= Work task =
All lines from the opening of the entries below through the line containing "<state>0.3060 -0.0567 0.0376" must be output exactly as they appear, with no other lines.

= Exercise data =
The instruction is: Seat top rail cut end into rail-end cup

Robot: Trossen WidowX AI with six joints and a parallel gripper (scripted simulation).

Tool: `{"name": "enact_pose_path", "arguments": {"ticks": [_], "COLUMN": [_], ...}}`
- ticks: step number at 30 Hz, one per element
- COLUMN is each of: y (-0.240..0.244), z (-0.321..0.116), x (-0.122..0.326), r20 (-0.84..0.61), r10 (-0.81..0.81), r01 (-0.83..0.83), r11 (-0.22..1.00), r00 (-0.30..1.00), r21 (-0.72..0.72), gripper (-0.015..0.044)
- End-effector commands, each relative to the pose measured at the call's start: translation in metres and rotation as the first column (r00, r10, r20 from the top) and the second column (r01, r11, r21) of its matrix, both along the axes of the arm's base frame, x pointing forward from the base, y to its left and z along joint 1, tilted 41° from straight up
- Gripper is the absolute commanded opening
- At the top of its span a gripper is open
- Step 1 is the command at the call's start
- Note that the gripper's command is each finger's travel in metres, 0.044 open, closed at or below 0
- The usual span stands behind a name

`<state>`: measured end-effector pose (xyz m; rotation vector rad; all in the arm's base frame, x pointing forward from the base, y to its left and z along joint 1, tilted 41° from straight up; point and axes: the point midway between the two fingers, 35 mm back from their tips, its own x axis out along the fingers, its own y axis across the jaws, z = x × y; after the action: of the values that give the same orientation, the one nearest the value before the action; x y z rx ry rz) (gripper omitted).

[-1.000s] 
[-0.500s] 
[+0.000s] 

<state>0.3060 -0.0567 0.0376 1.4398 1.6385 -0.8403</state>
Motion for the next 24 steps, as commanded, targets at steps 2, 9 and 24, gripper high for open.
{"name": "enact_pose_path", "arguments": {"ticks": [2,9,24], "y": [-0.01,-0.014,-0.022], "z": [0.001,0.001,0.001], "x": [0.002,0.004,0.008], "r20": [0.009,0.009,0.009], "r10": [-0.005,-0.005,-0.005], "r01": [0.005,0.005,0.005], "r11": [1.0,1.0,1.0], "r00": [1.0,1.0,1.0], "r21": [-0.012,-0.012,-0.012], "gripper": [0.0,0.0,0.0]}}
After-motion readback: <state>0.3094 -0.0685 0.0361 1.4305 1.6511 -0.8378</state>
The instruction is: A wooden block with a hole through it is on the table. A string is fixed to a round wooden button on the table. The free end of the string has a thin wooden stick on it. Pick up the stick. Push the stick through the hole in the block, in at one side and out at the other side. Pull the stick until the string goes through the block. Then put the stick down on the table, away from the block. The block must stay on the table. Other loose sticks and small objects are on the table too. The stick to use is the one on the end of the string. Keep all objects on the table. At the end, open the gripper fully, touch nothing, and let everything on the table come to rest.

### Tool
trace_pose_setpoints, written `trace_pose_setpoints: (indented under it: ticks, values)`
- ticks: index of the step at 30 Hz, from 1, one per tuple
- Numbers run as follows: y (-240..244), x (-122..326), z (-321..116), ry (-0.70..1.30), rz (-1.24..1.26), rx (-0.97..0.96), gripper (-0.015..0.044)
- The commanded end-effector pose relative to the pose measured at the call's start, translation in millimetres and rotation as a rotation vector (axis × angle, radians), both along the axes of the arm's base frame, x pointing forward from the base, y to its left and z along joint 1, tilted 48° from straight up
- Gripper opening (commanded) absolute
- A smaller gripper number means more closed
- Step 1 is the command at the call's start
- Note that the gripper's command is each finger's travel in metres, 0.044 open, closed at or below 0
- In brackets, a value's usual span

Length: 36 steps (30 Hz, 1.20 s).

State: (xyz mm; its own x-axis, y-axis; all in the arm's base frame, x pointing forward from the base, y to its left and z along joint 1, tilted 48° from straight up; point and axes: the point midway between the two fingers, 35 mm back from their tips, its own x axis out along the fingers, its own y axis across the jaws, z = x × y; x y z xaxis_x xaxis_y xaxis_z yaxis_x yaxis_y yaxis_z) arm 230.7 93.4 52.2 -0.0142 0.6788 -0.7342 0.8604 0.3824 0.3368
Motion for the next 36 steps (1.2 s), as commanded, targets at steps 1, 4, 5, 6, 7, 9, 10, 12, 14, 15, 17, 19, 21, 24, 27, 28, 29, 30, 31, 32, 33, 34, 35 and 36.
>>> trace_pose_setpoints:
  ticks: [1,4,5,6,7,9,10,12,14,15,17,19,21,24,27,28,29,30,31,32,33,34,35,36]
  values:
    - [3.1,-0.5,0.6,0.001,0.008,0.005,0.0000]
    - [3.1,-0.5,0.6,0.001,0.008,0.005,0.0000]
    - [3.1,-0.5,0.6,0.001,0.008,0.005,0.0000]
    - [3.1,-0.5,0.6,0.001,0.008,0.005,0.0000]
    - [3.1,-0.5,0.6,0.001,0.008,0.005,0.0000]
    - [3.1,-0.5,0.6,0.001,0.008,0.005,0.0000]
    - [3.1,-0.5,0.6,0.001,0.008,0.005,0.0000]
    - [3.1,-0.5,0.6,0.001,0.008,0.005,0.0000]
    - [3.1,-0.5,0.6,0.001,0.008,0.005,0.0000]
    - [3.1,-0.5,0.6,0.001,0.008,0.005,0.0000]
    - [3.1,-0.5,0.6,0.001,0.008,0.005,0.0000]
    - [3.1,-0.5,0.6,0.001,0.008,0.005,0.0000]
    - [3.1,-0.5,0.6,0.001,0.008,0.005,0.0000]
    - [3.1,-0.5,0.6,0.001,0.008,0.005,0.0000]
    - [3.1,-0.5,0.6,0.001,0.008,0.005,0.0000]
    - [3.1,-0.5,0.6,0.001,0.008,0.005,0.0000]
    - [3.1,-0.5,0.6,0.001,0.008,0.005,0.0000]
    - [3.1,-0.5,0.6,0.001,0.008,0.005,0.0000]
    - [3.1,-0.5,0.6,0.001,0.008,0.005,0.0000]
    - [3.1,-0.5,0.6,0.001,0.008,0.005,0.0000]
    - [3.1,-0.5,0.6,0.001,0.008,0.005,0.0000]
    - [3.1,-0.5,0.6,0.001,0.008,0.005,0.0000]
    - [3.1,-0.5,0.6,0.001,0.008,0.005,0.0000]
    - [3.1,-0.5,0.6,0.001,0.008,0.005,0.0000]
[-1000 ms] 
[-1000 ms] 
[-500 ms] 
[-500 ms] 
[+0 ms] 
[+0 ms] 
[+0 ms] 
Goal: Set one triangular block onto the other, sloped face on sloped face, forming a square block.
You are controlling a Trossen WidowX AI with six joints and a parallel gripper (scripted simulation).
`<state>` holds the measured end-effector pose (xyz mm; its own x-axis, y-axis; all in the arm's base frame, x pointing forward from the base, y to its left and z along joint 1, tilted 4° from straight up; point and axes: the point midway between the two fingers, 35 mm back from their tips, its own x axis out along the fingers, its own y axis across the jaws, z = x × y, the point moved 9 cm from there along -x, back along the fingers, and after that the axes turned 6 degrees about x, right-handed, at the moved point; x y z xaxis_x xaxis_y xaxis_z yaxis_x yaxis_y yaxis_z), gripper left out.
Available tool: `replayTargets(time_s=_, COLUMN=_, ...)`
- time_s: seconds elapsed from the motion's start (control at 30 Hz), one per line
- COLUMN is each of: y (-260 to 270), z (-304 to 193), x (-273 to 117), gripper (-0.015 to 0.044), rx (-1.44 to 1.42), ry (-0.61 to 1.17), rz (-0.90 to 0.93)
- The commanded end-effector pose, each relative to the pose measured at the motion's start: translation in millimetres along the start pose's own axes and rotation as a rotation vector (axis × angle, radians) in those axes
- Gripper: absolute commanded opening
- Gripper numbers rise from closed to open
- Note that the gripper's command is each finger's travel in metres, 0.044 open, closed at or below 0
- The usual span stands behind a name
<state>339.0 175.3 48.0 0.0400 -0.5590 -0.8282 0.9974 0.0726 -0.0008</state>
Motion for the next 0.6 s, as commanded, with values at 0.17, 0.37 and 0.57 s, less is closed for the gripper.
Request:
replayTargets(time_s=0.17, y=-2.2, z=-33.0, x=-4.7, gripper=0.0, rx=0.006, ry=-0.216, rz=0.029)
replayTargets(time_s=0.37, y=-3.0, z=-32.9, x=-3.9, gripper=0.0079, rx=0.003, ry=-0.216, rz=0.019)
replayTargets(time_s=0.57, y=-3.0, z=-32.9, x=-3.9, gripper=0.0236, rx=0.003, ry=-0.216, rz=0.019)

= Finished exercise =
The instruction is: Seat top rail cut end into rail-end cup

Robot: Trossen WidowX AI with six joints and a parallel gripper (scripted simulation).

Tool: `{"name": "enact_pose_path", "arguments": {"ticks": [_], "COLUMN": [_], ...}}`
- ticks: step number at 30 Hz, one per element
- COLUMN is each of: y (-0.240..0.244), z (-0.321..0.116), x (-0.122..0.326), r20 (-0.84..0.61), r10 (-0.81..0.81), r01 (-0.83..0.83), r11 (-0.22..1.00), r00 (-0.30..1.00), r21 (-0.72..0.72), gripper (-0.015..0.044)
- End-effector commands, each relative to the pose measured at the call's start: translation in metres and rotation as the first column (r00, r10, r20 from the top) and the second column (r01, r11, r21) of its matrix, both along the axes of the arm's base frame, x pointing forward from the base, y to its left and z along joint 1, tilted 41° from straight up
- Gripper is the absolute commanded opening
- At the top of its span a gripper is open
- Step 1 is the command at the call's start
- Note that the gripper's command is each finger's travel in metres, 0.044 open, closed at or below 0
- The usual span stands behind a name

`<state>`: measured end-effector pose (xyz m; rotation vector rad; all in the arm's base frame, x pointing forward from the base, y to its left and z along joint 1, tilted 41° from straight up; point and axes: the point midway between the two fingers, 35 mm back from their tips, its own x axis out along the fingers, its own y axis across the jaws, z = x × y; after the action: of the values that give the same orientation, the one nearest the value before the action; x y z rx ry rz) (gripper omitted).

[-1.000s] 
[-0.500s] 
[+0.000s] 

<state>0.3060 -0.0567 0.0376 1.4398 1.6385 -0.8403</state>

No more output remains.